Character for character, give back every line below.
== Segment start ==
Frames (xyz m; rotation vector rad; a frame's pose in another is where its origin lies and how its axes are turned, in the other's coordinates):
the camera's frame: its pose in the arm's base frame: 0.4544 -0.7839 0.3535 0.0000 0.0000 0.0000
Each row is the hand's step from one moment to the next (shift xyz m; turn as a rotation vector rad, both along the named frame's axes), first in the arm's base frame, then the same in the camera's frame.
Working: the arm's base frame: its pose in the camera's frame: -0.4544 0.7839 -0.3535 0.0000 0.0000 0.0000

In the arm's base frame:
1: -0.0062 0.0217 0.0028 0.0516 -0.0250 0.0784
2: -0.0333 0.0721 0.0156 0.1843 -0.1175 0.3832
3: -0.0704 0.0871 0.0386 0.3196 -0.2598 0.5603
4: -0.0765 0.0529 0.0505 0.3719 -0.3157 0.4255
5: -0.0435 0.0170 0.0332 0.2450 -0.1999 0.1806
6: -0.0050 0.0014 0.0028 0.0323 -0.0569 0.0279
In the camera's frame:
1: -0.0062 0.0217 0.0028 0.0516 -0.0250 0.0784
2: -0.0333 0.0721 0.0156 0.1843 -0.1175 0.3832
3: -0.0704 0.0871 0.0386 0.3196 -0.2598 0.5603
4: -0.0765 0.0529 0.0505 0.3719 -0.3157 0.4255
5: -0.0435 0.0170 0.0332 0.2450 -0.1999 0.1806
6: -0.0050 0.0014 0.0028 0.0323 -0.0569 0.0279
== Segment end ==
Reply:
Frames (xyz m; rotation vector rad; a frame's pose in another is where its origin lies and how its axes are turned, in the other's coordinates):
the camera's frame: its pose in the arm's base frame: 0.4544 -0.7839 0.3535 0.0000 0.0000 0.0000
Each row is the hand's step from one moment to the next (shift xyz m; turn as a rotation vector rad, both along the named frame's axes), first in the arm's base frame, then the same in the camera's frame.
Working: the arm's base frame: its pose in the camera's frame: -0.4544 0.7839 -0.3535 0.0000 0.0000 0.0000

In the arm's base frame:
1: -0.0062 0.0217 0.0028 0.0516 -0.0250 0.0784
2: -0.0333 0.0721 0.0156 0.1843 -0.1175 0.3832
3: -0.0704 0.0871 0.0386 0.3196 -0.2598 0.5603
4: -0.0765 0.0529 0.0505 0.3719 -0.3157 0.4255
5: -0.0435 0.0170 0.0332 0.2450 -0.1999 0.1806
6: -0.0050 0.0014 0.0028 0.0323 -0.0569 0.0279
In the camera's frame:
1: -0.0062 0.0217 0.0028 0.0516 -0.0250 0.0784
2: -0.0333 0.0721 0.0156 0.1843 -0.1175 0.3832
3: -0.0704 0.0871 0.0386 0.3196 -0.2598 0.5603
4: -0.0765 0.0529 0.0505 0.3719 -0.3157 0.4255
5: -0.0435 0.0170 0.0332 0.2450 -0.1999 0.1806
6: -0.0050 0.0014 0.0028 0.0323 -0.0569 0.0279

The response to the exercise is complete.